* [Problem details]
Give every line of the material back exactly, images removed.

* [Supplied data]
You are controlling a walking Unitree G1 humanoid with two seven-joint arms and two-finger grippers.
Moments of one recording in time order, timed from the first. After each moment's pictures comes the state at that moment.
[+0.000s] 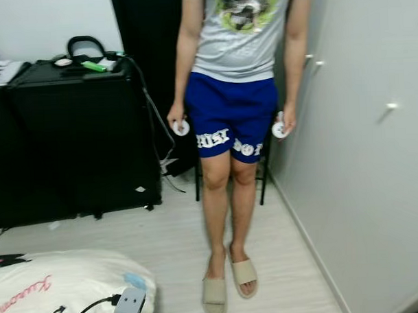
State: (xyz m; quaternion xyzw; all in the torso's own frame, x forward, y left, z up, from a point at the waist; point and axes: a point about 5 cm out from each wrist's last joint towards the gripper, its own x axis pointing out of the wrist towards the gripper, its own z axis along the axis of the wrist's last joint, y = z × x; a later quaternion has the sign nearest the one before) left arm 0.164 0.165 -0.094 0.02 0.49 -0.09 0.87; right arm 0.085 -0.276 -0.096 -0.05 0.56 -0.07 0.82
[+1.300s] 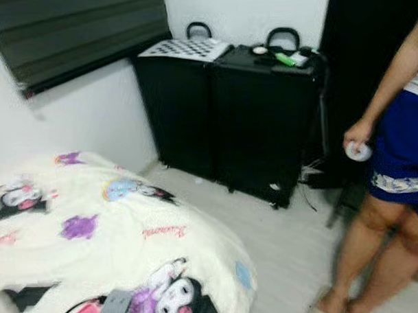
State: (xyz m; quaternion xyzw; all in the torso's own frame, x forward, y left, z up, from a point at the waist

* [Answer area]
You are controlling a walking Unitree G1 humanoid with two seven-joint arms and two-finger grippers.
Moments of one recording in time order, timed from the first. After each moment's pictures comes the state at that moment.
[+0.000s] 
State: (xyz m; quaternion xyzw; all in the torso's own frame, x forward, y left, z up, from a point at the waist; point and axes: a point about 5 cm out from each wrist's last joint towards the gripper, its own x axis pointing out of the wrist towards the gripper, its own z axis along the axis of the wrist's last joint, y = z × x; a later quaternion has the sign nearest the one before) left arm 0.164 0.165 -0.094 0.02 0.49 -0.09 0.87; right arm 0.085 -0.276 -0.096 -0.05 0.56 -0.07 0.82
[+1.300s] 
State: (xyz m; quaternion xyzw; all in the torso's own frame, x forward, y left, z up, from a point at the waist

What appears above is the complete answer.